### What to work on
Beginning with the line that contains "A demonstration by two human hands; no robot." and ending with the last line of the records, write out each line exactly and omit the pictures.

### Data in this exercise
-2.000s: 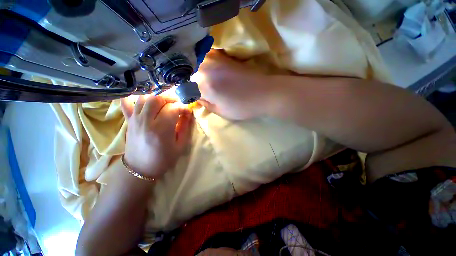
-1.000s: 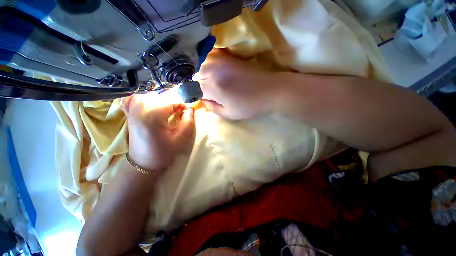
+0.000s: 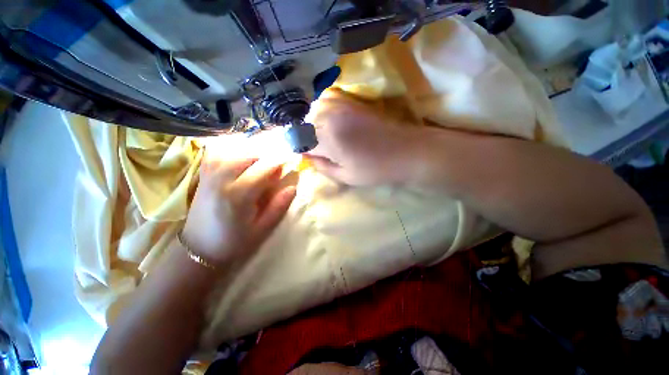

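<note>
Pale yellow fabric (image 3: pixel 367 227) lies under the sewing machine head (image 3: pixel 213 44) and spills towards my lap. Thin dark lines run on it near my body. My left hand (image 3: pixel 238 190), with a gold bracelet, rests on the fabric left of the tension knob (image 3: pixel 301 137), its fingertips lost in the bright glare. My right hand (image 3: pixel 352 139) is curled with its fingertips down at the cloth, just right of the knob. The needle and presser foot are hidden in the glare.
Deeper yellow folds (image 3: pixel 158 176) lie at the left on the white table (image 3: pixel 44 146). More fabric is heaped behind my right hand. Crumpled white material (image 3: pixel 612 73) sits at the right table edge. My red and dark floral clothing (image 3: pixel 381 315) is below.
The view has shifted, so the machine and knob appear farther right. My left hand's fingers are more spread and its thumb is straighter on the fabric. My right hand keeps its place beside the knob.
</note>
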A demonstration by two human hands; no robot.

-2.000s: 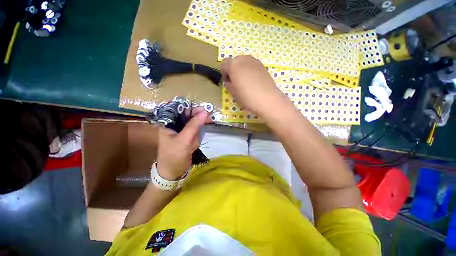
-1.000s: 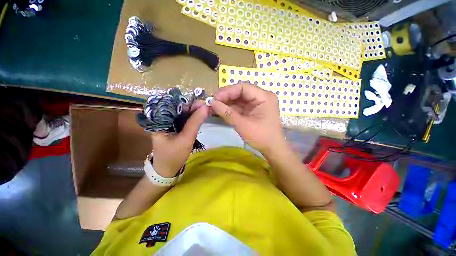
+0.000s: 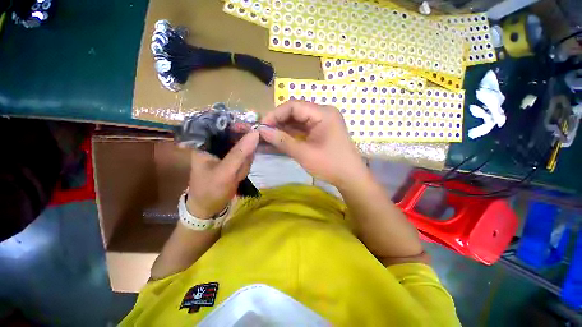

### Exercise result
A demonstration by two human hands; no robot.

-2.000s: 
-1.000s: 
+0.000s: 

The exercise calls for nothing more than this answer.